── Records shown
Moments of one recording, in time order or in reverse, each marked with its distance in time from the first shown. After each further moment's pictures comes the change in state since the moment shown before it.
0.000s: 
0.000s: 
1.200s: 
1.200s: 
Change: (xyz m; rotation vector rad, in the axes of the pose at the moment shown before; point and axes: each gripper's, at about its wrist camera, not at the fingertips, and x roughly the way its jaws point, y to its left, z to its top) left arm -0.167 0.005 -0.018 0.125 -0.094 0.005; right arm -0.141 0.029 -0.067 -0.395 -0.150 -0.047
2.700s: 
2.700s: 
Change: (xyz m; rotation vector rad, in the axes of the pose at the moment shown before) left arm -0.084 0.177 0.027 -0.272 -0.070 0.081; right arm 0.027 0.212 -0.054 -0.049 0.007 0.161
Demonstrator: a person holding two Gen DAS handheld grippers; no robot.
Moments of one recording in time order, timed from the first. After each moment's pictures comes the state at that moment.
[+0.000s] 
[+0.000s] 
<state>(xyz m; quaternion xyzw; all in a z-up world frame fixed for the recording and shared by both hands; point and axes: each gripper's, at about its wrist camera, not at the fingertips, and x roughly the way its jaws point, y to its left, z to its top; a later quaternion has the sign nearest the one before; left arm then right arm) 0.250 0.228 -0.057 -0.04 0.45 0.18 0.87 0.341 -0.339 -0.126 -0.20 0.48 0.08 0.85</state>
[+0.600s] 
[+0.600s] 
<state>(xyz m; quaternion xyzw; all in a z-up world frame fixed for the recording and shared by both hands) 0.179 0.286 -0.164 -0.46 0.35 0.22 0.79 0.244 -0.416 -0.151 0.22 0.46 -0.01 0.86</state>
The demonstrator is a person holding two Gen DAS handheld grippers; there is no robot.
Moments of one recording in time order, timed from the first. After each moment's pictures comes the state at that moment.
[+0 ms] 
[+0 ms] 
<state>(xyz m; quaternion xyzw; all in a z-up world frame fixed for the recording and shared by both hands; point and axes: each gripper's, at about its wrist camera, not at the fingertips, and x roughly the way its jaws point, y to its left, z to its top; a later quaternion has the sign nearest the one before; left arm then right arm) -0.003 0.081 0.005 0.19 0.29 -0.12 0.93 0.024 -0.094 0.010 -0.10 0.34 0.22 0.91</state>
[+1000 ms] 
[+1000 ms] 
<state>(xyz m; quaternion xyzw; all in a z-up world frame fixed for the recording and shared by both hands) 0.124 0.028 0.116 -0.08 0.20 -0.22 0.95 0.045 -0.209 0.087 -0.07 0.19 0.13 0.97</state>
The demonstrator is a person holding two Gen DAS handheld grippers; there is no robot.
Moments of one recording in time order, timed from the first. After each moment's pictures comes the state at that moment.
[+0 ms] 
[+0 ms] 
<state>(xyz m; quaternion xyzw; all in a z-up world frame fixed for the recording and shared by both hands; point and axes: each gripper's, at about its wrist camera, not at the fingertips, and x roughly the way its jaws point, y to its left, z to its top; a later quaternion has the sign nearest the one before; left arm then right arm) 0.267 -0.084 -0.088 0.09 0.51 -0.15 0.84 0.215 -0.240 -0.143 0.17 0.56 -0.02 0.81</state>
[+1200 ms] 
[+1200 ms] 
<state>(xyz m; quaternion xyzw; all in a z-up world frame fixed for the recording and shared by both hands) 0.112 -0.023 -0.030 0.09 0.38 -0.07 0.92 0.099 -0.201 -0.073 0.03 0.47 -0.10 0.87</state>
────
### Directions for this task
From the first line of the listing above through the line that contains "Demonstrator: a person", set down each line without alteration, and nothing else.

### Answer space
Moments of one recording, in time order or in reverse, each marked with its distance in time from the first shown. After each further moment's pictures comes the change in state since the moment shown before it.
0.000s: 
0.000s: 
1.200s: 
1.200s: 
Change: (xyz m; rotation vector rad, in the axes of the pose at the moment shown before; point and axes: each gripper's, at about its wrist camera, not at the fingertips, and x roughly the way its jaws point, y to its left, z to its top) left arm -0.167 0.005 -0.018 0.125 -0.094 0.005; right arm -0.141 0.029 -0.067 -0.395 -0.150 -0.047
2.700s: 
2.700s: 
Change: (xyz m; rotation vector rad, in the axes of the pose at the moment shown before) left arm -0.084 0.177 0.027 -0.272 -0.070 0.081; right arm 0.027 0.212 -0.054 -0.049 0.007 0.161
Demonstrator: a person holding two Gen DAS handheld grippers; no robot.

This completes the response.